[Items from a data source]
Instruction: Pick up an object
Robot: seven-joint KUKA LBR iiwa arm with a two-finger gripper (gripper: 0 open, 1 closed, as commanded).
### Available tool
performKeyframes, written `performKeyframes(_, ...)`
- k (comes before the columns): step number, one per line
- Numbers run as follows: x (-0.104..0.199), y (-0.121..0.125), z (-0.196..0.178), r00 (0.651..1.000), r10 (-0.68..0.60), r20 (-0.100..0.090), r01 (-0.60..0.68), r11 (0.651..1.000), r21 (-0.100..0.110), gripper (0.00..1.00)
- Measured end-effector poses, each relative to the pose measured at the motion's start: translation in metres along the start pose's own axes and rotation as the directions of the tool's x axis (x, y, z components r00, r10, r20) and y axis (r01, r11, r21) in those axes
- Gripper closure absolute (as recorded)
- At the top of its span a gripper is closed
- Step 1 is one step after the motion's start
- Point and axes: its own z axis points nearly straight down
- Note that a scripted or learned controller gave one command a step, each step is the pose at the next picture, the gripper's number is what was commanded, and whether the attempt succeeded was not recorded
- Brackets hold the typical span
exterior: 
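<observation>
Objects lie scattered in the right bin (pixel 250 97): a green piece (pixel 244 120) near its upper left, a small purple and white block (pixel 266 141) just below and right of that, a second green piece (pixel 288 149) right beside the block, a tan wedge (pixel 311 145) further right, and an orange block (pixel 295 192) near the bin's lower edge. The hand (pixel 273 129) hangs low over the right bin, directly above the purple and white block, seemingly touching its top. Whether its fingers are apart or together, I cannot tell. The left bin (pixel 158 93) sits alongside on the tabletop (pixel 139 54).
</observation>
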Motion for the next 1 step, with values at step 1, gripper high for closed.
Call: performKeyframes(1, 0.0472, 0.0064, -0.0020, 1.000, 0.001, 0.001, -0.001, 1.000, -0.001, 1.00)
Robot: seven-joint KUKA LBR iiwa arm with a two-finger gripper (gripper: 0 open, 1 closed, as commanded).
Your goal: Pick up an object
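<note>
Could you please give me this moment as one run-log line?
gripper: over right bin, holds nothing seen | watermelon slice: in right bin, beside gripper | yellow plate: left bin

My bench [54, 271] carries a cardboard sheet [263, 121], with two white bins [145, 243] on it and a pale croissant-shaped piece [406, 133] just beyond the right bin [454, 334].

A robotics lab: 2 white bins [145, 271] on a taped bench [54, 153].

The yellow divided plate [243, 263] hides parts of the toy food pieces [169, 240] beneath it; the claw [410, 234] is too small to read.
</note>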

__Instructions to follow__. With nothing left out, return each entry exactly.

__Answer to the exercise__.
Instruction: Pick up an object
Robot: seven-joint KUKA LBR iiwa arm with a two-finger gripper (gripper: 0 open, 1 closed, as commanded).
### Available tool
performKeyframes, written `performKeyframes(_, ...)`
- k (comes before the columns): step number, one per line
- Numbers run as follows: x (-0.104..0.199), y (-0.121..0.125), z (-0.196..0.178), r00 (0.651..1.000), r10 (-0.68..0.60), r20 (-0.100..0.090), r01 (-0.60..0.68), r11 (0.651..1.000), r21 (-0.100..0.110), gripper (0.00..1.00)
- Measured end-effector poses, each relative to the pose measured at the motion's start: translation in metres along the start pose's own axes and rotation as the directions of the tool's x axis (x, y, z components r00, r10, r20) and y axis (r01, r11, r21) in those axes
- Gripper closure absolute (as recorded)
- At the top of its span a gripper is closed
- Step 1 is one step after the motion's start
- Point and axes: its own z axis points nearly straight down
- Note that a scripted or learned controller gave one command a step, each step is the pose at the next picture, the gripper's number is what was commanded, and whether the attempt succeeded was not recorded
- Brackets hold the typical span
exterior: 
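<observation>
Objects lie scattered in the right bin (pixel 250 97): a green piece (pixel 244 120) near its upper left, a small purple and white block (pixel 266 141) just below and right of that, a second green piece (pixel 288 149) right beside the block, a tan wedge (pixel 311 145) further right, and an orange block (pixel 295 192) near the bin's lower edge. The hand (pixel 273 129) hangs low over the right bin, directly above the purple and white block, seemingly touching its top. Whether its fingers are apart or together, I cannot tell. The left bin (pixel 158 93) sits alongside on the tabletop (pixel 139 54).
</observation>
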Motion for the next 1 step, with values at step 1, gripper high for closed.
Call: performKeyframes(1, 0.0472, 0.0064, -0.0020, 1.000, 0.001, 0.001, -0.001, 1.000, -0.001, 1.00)
Robot: seven-joint KUKA LBR iiwa arm with a two-finger gripper (gripper: 0 open, 1 closed, as commanded).
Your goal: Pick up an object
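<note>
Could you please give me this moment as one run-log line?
gripper: over right bin, holds nothing seen | watermelon slice: in right bin, beside gripper | yellow plate: left bin

My bench [54, 271] carries a cardboard sheet [263, 121], with two white bins [145, 243] on it and a pale croissant-shaped piece [406, 133] just beyond the right bin [454, 334].

A robotics lab: 2 white bins [145, 271] on a taped bench [54, 153].

The yellow divided plate [243, 263] hides parts of the toy food pieces [169, 240] beneath it; the claw [410, 234] is too small to read.
</note>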

No more output is given for this exercise.